Kaappaan music review: Harris Jayraj composes yet another album loaded with chartbusters for Suriya's film
Dipped in quintessential Harris Jayraj signature, the album reasonably offers different styles, and end up with differing results as well.
The trio of Suriya, director KV Anand, and composer Harris Jayaraj have already come together on two occasions previously, for Ayan and Maattraan. With both the albums leading to many chartbusters, expectations were riding high on their third union in Kaappaan, which is billed as the costliest film in Suriya's career. With many big names such as Mohanlal, Boman Irani, Samuthirakani and the real-life pair of Arya and Sayyeshaa, the film is touted to be an action thriller set in the backdrop of the political scene in the country’s capital.
Harris Jayaraj opened his account this year with the charming Dev, an accessible and enjoyable soundtrack that had something in it for every music listener. As the composer has slowed down on the number of films that he signs, fans have now begun to expect some solid work from Harris with every passing album.

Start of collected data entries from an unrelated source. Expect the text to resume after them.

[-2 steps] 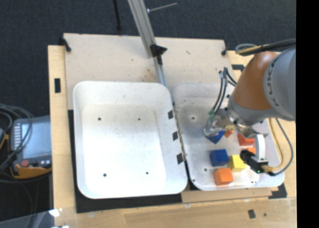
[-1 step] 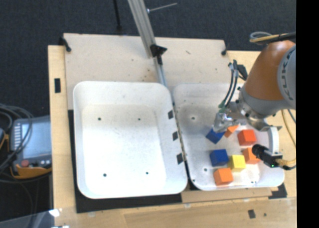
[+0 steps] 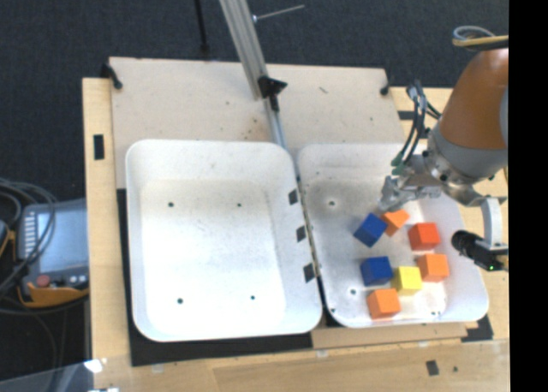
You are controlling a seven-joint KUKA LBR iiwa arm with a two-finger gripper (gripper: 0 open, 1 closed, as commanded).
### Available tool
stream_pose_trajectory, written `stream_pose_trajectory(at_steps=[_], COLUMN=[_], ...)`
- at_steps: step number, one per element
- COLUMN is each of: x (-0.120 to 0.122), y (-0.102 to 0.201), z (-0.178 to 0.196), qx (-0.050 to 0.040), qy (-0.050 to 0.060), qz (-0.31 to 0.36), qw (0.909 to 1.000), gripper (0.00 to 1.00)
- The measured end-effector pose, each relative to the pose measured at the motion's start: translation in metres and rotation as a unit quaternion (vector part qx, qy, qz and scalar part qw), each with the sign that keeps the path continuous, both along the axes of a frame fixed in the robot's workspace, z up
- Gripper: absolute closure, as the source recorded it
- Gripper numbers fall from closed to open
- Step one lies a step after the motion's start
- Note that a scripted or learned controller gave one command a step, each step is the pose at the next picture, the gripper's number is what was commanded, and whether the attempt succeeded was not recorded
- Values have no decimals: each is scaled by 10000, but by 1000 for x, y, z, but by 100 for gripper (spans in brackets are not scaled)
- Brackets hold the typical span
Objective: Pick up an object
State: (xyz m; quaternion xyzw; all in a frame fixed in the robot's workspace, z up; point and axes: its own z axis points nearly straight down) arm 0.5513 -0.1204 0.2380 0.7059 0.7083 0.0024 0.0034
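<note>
The right bin (image 3: 342, 181) holds several small blocks. A blue cube (image 3: 370, 229) lies tilted beside a small orange block (image 3: 396, 221). To their right sits a red-orange cube (image 3: 424, 235), and an orange cube (image 3: 434, 266) lies below that one. Nearer the front are a second blue cube (image 3: 376, 270), a yellow cube (image 3: 408, 279) and another orange cube (image 3: 384, 302). My gripper (image 3: 399, 199) hangs low over the right bin, just above the small orange block and up-right of the tilted blue cube.
The left bin (image 3: 214, 236) sits beside the right one, with a ridge between them. A slanted aluminium post (image 3: 244, 31) rises behind the bins. A black part (image 3: 475, 249) juts over the right bin's right rim.
</note>
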Motion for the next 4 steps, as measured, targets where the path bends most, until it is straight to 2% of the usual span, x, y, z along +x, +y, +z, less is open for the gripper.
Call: stream_pose_trajectory(at_steps=[1,2,3,4], x=[7,7,11,22], y=[60,105,168,214], z=[8,2,5,-5], qx=[15,10,18,9], qy=[23,35,35,39], qz=[29,15,29,17], qw=[10000,10000,10000,10000], gripper=[100,100,100,100])
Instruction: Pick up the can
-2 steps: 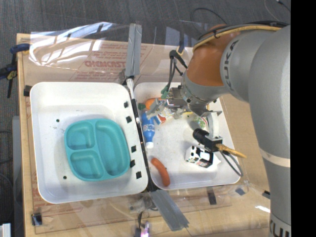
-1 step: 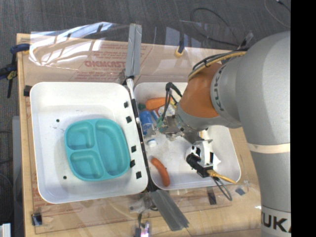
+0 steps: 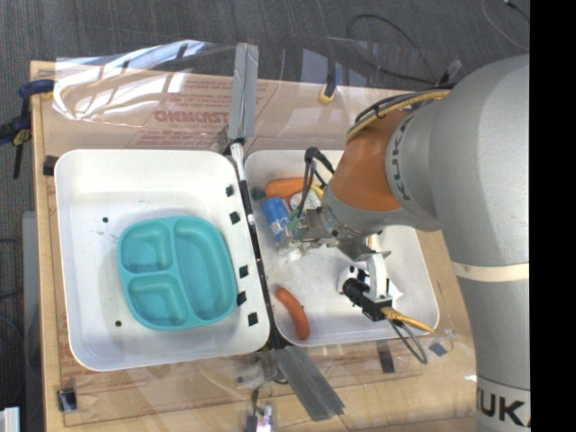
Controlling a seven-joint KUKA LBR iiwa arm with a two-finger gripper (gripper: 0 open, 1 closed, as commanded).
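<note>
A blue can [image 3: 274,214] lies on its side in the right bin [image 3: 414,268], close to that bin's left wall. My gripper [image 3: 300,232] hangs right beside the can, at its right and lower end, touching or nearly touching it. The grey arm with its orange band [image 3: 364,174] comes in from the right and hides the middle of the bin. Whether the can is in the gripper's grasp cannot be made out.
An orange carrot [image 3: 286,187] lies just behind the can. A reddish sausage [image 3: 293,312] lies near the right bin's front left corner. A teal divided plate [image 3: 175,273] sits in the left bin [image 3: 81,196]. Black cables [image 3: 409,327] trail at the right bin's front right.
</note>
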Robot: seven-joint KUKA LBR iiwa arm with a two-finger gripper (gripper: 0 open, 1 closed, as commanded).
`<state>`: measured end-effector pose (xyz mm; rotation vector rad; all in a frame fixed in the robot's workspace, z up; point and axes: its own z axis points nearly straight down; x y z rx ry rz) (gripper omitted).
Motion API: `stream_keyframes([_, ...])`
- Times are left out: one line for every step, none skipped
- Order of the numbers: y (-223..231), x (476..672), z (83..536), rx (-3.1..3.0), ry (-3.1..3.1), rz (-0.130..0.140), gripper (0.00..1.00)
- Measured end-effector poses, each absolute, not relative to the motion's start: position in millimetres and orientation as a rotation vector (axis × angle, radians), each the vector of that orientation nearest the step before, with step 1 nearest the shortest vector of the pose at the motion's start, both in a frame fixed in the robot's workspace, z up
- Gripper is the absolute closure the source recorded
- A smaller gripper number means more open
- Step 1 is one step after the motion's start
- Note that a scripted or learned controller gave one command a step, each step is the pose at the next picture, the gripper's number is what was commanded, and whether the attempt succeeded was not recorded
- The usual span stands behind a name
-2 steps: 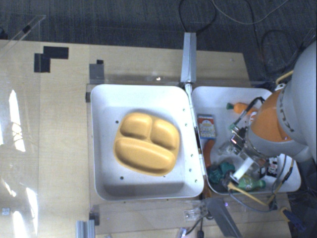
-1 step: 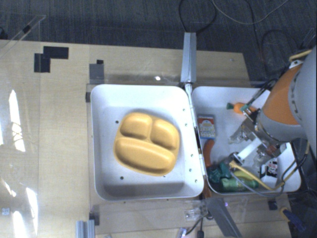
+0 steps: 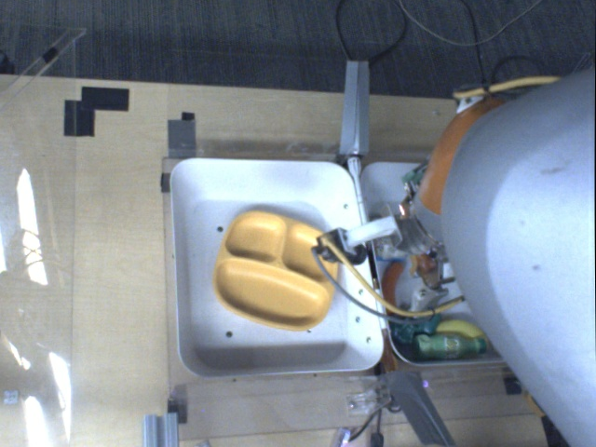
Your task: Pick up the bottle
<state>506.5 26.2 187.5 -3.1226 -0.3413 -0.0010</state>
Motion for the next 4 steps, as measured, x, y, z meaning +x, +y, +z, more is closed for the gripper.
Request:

With Kaappaan, Harris has brought a fairly likable soundtrack to the fore. Dipped in quintessential Harris signature, the album reasonably offers different styles, and end up with differing results as well.
Harris gets things started with a beautiful female chorus setup and then hands over the mic to Senthil Ganesh, who catapults the energy level to a pleasant crescendo. It is pretty clear that the composer has tried to recreate the magic of his hit track Dangamaari from Anegan once again, but the random lyrics and the plain interludes do not quite contribute on the same level. The final outcome is a decent number that caters to the frontbenchers and could bring in the jolly mood to what is otherwise a slick and serious flick.
Harris organises a basic skeleton for the track, which does not needlessly deviate into unwanted territories. Making use of the opportunity, he introduces his daughter Nikitha Harris to croon the song, which is more of a prayerful tune that talks about the dire need for equality. Nikitha’s tender vocals and some shades of heart in the lyrics make this one a good listen.
Twenty seconds into the track, and it rings a bell of the many Spanish numbers we have come across in the past. Thankfully, Harris adopts a very peculiar structure for the song, placing the hook interestingly. Lesle Lewis, who formed a memorable pair with singer Hariharan for the chartbuster album ‘Colonial Cousins’ back in 1996, has been roped in for the stylish rendition, and he aces his parts along with Jonita Gandhi,who is an apt fit. There is also a brownie point in how the song does not go into noisy grounds by opting for a loud drop. Easily, 'Hey Amigo' is our pick of the album thanks to the liveliness that it carries.
Kurilae Kurilae is the kind of track that Harris can compose in his sleep. Once again, he places his trust in the electronic synths that somehow make the tune catchy. Despite the lazy gibberish portions, there is a likable mood that the song brings. And more than Javed Ali, it is Darshana KT who ups the ante with her innovative rendition that is replete with wacky modulations.
Machan Inga Vandhira
'Honey Honey' in Ayan, 'Theeye Theeye' in Maattraan, and now, 'Machan Inga Vandhira' in Kaappaan. Harris modifies his super-hit track in Halena for the backdrop of the number, and hands over the big responsibility to his three singers in Kharesma Ravichandran, Shabnam, and Nikhita Gandhi. But at an aerial view, there is not much to celebrate here since the track takes you back to the composer's truckload of similar tunes from his previous albums.